Recuperação judicial: entenda o contexto, os riscos e os benefícios
Por Guilherme Sales*
Algumas empresas brasileiras recorreram à recuperação judicial nos últimos meses como uma medida para enfrentar desafios financeiros. Tal fenômeno pode ser compreendido em um contexto mais amplo.
Ou seja, vai desde a trajetória de baixa dos juros entre 2019 e 2021, passando pelos impactos econômicos da pandemia da covid-19 até, mais recentemente, o aumento da taxa Selic no Brasil. Assim, examinar a relação entre esses fatores é crucial para entender o atual cenário de pedidos de recuperação judicial.
Entenda o contexto
Entre os anos de 2019 e 2021, observou-se um ciclo de baixas taxas de juros no Brasil. Consequentemente, os investidores e empresas aumentaram o apetite por risco em novos projetos. Isso acabou implicando na grande onda de IPOs entre 2020 e 2021 na bolsa brasileira.
Esse cenário próspero apresentou uma desaceleração a partir da pandemia do coronavírus que impactou negativamente a economia. Além disso, as políticas monetárias de subsídios à economia influenciaram no aumento da taxa de juros no Brasil. Com o aumento das taxas de juros, investidores e empresas passaram a redirecionar seus investimentos para opções mais conservadoras e seguras, como a renda fixa.
Entenda os riscos
Por sua vez, muitas empresas, enfrentando dificuldades devido à desaceleração econômica, concentraram seus esforços em buscar eficiência operacional para compensar a queda nas receitas. No entanto, companhias com alta alavancagem e dívidas atreladas à taxa Selic e CDI sofreram um impacto devastador em meio à combinação de aumento da taxa de juros e desaceleração econômica.

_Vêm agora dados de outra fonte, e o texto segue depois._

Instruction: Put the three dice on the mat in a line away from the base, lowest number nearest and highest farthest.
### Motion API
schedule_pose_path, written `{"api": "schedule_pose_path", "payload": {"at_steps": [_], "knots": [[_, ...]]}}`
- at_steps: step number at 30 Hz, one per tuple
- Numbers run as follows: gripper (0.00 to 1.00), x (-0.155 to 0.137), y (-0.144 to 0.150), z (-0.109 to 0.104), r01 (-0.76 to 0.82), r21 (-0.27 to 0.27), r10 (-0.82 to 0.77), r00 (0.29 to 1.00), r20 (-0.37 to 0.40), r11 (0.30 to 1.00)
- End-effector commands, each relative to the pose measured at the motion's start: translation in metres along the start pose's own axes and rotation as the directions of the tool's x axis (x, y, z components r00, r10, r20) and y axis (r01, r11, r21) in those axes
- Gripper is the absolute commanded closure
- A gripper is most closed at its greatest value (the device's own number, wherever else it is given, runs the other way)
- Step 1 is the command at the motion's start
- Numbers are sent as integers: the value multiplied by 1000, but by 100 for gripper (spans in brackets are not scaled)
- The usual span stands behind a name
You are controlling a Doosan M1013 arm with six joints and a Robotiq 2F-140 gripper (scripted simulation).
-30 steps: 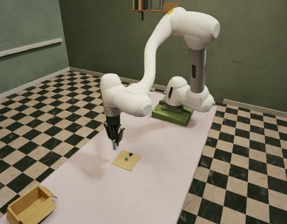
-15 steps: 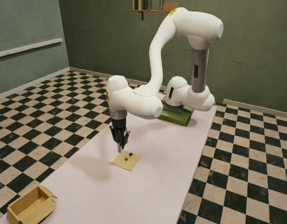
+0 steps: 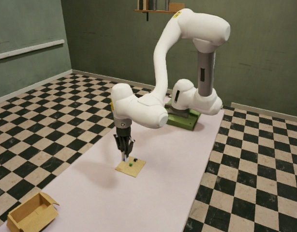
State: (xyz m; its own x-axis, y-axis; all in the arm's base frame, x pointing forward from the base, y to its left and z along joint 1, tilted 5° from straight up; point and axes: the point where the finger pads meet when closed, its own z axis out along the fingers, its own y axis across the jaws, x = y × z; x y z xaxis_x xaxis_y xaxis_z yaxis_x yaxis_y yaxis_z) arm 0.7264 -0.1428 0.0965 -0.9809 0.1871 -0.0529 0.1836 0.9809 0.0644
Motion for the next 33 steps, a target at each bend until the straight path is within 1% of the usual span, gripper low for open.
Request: {"api": "schedule_pose_path", "payload": {"at_steps": [1,9,11,16,21,33], "knots": [[84,-1,0,15,0,0,0,1000,2,1000],[84,-1,0,51,0,0,0,1000,2,1000],[84,-1,0,51,0,0,0,1000,2,1000],[84,-1,0,65,0,0,0,1000,2,1000],[84,-1,0,70,0,0,0,1000,2,1000],[84,-1,0,70,0,0,0,1000,2,1000]]}}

Neste contexto, não é surpresa que, nos últimos meses, viu-se um número expressivo de empresas protocolando pedidos de recuperação judicial. Afinal, a medida é vista como uma alternativa para ganhar tempo e reorganizar-se internamente. Além disso, também permite aguardar maior estabilidade econômica.
Assim, a recuperação judicial oferece uma oportunidade às empresas de renegociar suas dívidas, buscando um plano de reestruturação. Mais que isso, permite, idealmente, retomar suas atividades com uma base financeira mais sólida.
Entenda os processos
Entretanto, protocolar um pedido de recuperação judicial não é um processo simples. Ao contrário, deve ser feito por um profissional que já passou por esse tipo de situação e que será responsável pela elaboração de um plano dentro do prazo de 60 dias.
Além disso, outros critérios devem ser atendidos para abertura do pedido de RJ. São eles:
- Registros legais da empresa em dia e ativa nos órgãos regulatórios;
- A empresa deve estar regularizada fiscalmente e em dia com suas obrigações ou com um plano de quitação de seus débitos aprovado;
- Plano de pagamento para seus credores;
- Não ter um plano de recuperação judicial ativo ou uma falência decretada;
- Não ter sido condenado ou ter algum sócio na lei falimentar.
Ao atender a estes critérios, a empresa pode solicitar o pedido à justiça e iniciar a execução do plano de recuperação. Apesar desse processo viabilizar mais tempo para as empresas se reestruturarem, solicitar uma recuperação judicial tem algumas desvantagens que devem ser levadas em consideração.
Entre elas, está o próprio processo como um todo, que é extremamente complexo e moroso, além de dispender de altos gastos judiciais. Ademais, o processo gera uma desconfiança do mercado, dificultando a captação de recursos financeiros.
Entenda os benefícios
Portanto, o aumento dos pedidos de recuperação judicial no Brasil nos últimos meses é resultado de um contexto complexo. Em linhas gerais, esse contexto engloba a queda das taxas de juros, os impactos da pandemia e o subsequente aumento da taxa Selic.
Essa combinação de fatores gerou desafios financeiros significativos para empresas, especialmente àquelas com altos níveis de endividamento e exposição às taxas de juros. Assim, enquanto algumas empresas buscam se reerguer por meio da recuperação judicial, é essencial observar como as políticas econômicas e o ambiente de negócios vão evoluir para impulsionar a recuperação e o crescimento sustentável das empresas brasileiras.
*Guilherme Sales é associado na Peers Consulting há mais de cinco anos. Atualmente, atua como Gerente Sênior e lidera as práticas de finanças da Peers. Formado em engenharia mecânica pela UNESP, possui mais de 8 anos de experiência em consultoria de negócios, atuando principalmente em projetos de estruturação do processo de gestão de performance financeira de grandes empresas. Atuou também com speech analytics na operação do Brasil da Comdata España & Latam.